Mais revenons au restaurant Hollywood. Selon un de ses anciens gérants, aujourd’hui âgé de plus de 75 ans, le restaurant était bien plus vieux que lui. Ce que confirment d’autres anciens employés embauchés dans les années 1970 et ayant totalisé plus de quarante ans de loyaux services. En tout cas, dans ces années-là, le restaurant Hollywood avait déjà une réputation qui avait dépassé les limites de Rose-Hill. On venait de loin pour déguster ses mines ou riz frit – au homard, s’il vous plaît -, ses sorbets et ses milkshake. Un témoin raconte qu’il fallait faire la queue pour avoir une place au restaurant, qui pouvait pourtant servir vingt tables, dont quelques-unes dans des petites cabines pour plus d’intimité. Cette queue était surtout présente les samedis et les dimanche après-midi, après les séances des trois cinémas de la ville : le Plaza, le Royal et le Hall. Ces séances, que l’on appelait matinées alors qu’elles avaient lieu l’après-midi, et débutaient à 13h30, comprenant trois films, qui étaient la grande distraction de la semaine et dont le point culminant pour les familles aisées était un repas chinois à Hollywood ou, pour celles qui avaient moins de moyens, un sorbet ou un milkshake au même endroit. Le restaurant avait ses habitués qui venaient en semaine boire un fort en discutant de politique, de football, du contenu du journal de l’après-midi ou des prochaines courses au Champ-de-Mars. La clientèle était plus nombreuse les vendredis et les fins de mois après la paye. L’on venait en foule boire un ou plusieurs grogs en mangeant des croquettes ou des wantans frits comme gadjacks.

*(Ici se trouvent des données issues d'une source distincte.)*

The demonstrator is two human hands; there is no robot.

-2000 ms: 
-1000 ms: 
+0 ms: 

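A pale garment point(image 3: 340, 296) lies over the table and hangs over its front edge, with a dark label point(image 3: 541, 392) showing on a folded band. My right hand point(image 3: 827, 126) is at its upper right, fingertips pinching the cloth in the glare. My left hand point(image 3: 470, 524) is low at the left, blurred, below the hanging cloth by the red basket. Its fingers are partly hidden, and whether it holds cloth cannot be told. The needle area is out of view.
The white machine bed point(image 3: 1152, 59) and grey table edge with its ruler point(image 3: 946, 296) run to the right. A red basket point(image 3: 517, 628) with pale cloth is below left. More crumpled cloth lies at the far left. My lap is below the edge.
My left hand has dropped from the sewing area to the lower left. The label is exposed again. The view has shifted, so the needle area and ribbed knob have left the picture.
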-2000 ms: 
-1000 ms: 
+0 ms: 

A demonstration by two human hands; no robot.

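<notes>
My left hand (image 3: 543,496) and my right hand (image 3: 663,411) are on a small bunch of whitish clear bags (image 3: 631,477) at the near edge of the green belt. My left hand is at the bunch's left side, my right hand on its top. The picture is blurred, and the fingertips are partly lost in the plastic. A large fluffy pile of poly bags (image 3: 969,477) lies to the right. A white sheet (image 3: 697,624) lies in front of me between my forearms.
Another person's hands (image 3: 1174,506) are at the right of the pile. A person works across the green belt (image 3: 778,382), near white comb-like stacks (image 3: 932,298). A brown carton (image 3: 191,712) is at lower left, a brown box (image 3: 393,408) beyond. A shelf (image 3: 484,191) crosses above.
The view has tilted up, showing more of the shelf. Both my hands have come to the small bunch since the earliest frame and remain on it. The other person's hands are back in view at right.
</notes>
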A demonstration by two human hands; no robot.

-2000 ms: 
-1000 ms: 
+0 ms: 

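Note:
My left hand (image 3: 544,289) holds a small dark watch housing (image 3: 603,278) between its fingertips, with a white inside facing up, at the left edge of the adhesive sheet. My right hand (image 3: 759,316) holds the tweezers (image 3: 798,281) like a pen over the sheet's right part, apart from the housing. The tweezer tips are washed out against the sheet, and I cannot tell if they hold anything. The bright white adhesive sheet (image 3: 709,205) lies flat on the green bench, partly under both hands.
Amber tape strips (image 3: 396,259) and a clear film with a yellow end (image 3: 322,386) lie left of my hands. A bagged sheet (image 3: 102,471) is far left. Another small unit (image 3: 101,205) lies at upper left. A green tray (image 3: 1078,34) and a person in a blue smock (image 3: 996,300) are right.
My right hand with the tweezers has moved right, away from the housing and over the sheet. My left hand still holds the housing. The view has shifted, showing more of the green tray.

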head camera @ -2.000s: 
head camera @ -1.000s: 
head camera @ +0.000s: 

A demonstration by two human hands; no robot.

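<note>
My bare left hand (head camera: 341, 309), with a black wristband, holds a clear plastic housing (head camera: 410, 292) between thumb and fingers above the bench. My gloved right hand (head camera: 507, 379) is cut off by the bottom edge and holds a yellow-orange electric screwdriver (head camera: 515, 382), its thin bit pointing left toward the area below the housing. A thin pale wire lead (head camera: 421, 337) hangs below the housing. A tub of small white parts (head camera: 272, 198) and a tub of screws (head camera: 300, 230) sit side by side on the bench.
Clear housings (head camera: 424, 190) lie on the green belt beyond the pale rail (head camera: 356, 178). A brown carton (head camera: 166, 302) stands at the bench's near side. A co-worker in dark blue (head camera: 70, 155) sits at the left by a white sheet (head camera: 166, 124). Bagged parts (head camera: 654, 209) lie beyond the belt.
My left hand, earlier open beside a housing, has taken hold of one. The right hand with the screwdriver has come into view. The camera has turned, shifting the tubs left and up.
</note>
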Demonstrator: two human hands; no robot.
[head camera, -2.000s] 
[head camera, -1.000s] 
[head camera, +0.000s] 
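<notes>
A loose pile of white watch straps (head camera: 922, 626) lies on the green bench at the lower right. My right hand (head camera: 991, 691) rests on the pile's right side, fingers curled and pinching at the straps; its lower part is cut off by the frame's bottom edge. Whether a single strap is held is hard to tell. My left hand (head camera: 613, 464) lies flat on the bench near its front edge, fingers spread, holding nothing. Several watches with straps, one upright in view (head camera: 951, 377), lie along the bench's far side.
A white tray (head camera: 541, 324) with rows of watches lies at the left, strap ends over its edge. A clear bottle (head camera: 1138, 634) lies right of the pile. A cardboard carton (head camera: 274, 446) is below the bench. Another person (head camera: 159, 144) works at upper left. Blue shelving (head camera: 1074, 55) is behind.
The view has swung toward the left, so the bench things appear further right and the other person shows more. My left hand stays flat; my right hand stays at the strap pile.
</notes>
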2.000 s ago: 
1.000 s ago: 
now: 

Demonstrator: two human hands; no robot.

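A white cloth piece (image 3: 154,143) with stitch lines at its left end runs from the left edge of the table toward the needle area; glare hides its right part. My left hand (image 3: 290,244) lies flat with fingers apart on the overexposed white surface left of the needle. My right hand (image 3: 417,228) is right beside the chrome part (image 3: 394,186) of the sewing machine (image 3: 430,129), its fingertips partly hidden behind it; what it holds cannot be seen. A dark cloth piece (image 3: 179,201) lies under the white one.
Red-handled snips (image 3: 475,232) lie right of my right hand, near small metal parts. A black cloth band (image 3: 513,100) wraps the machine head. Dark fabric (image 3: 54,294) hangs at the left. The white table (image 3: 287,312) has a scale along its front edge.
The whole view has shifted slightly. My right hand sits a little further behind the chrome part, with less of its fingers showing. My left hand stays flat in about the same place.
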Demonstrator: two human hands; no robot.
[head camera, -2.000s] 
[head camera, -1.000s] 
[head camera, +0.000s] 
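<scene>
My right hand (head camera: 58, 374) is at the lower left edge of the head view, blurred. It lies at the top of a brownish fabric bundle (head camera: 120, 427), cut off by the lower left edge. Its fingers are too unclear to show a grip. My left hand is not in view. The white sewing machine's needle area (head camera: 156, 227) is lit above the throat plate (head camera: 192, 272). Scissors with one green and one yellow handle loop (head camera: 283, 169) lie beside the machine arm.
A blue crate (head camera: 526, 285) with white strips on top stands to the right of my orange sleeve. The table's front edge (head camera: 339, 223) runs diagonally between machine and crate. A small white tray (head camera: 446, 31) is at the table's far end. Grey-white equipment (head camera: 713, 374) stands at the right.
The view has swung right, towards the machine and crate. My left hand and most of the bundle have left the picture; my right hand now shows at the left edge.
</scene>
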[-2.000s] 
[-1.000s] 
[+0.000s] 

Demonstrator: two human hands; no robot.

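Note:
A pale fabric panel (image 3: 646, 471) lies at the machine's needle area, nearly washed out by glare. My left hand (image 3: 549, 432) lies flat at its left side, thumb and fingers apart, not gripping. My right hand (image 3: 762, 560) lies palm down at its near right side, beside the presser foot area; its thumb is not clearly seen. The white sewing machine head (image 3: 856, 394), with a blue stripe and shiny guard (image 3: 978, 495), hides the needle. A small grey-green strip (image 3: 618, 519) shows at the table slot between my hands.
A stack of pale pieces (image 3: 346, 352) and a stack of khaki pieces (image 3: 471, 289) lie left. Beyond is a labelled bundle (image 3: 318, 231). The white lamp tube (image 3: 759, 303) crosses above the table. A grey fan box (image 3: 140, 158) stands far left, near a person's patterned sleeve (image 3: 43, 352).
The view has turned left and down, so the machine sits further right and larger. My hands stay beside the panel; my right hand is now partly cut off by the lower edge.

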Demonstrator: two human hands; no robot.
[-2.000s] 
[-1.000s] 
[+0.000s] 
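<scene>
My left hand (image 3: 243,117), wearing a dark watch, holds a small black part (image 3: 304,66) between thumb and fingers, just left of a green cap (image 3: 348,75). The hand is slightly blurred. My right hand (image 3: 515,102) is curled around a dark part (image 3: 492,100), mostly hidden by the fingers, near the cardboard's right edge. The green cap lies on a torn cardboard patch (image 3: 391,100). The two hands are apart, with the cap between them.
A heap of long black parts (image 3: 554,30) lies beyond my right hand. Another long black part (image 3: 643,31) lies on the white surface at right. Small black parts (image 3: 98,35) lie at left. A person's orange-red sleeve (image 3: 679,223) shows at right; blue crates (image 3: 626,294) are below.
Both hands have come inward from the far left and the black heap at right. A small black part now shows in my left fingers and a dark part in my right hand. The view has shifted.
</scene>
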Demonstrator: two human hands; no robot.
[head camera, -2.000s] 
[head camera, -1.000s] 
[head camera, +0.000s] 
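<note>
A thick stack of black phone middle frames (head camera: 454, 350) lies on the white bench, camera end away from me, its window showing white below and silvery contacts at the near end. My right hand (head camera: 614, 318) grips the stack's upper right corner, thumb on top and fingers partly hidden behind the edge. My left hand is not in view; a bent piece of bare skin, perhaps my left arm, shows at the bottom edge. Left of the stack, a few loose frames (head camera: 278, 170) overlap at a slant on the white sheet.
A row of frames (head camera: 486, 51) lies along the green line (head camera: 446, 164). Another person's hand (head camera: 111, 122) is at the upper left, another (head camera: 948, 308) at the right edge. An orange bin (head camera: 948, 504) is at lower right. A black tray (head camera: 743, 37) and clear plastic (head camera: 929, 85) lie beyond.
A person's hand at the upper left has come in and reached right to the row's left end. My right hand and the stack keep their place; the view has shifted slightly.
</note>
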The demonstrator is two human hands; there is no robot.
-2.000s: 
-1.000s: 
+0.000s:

A côté du restaurant se trouvait donc la tabagie Andrex, ouverte en 1954, et qui vendait plus de « pool » de football que des cigarettes ou des gâteaux coco. A l’époque parier sur les matches de foot joués en Angleterre était pratiquement un sport national à Maurice. Les pools étaient « pîqués » en semaine et il fallait découvrir les résultats des matches en écoutant les résultats en direct sur la BBC, samedi soir, ou imprimés, le dimanche matin, dans les colonnes de Week-End. Le 2 juillet 1977, la tabagie Andrex entra dans la légende des parieurs mauriciens en totalisant 24 points sur les matches de la première division anglaise. Le pari rapporta 136 000 livres — une véritable fortune pour l’époque — à l’association de dix parts, dont le propriétaire de la tabagie avait gardé trois pour lui. Le montant de son gain lui permettra de faire construire un immeuble dans une rue plus loin, mais il continuera à exploiter la tabagie qui lui avait porté bonheur. Ce que fera également son fils, après lui, en se spécialisant dans la vente des billets de loterie, puis des tickets de loto, car, entre-temps, les besoins, les envies et les loisirs avaient évolué. Rose-Hill avait aussi changé visuellement et architecturalement, les immeubles en béton à plusieurs étages et les arcades remplaçant les magasins d’autrefois. Les habitudes alimentaires avaient également évolué et les Mauriciens devenus des amateurs de « fast food » en « take away » que l’on pouvait trouver pratiquement à chaque coin de rue. Autrefois, il fallait aller dans un restaurant chinois pour manger des mines et des boulettes, désormais on pouvait les déguster à même le trottoir et, dans un cas au moins, presque vis-à-vis du restaurant Hollywood.

Et puis le prix de la toise dans le centre-ville atteignit des hauteurs vertigineuses et les courtiers se mirent à la recherche du moindre pouce de terrain disponible. Situé en plein centre-ville, le bâtiment et le terrain abritant le vieux restaurant Hollywood ne pouvait que susciter l’intérêt des promoteurs immobiliers. Le vieux bâtiment en bois et tôle fut acheté pour être démoli et sans doute remplacé par un building moderne à plusieurs étages. Mais comme certains occupants du bâtiment faisaient de la résistance légale, la destruction de Hollywood se fit par étape, comme le montrent les photos illustrant ce texte. Le dernier coup de la démolition du restaurant a été donné par les nouveaux propriétaires pendant le confinement et a fait disparaître un pan de l’histoire de Rose-Hill. Comme dans la dernière séquence d’un film catastrophe made in Hollywood.